→ WHAT TO PRODUCE
Find every line below that contains the word "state" and copy it out.

→ PROVIDED DATA
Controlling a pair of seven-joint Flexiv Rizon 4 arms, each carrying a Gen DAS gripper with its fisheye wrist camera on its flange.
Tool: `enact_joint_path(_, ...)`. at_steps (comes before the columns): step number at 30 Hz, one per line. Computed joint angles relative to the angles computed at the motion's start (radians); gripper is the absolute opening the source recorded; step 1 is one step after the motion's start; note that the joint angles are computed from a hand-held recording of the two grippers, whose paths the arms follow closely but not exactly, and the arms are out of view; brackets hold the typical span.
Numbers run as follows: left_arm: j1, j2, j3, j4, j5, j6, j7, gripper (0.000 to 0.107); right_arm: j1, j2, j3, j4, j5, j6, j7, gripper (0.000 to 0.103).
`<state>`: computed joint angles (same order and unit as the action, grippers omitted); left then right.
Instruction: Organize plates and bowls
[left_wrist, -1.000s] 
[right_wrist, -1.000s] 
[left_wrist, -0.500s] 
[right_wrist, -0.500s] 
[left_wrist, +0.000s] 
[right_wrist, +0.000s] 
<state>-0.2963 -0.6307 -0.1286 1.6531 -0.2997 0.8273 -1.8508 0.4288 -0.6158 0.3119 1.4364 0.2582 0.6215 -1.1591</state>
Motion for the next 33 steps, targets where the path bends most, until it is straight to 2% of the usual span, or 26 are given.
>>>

→ REPLY TO THE TASK
`<state>`: computed joint angles (same order and unit as the action, grippers omitted); left then right.
<state>-0.2963 -0.6307 -0.1286 1.6531 -0.2997 0.8273 -1.8508 0.4288 -0.6158 0.3119 1.4364 0.2582 0.6215 -1.1591</state>

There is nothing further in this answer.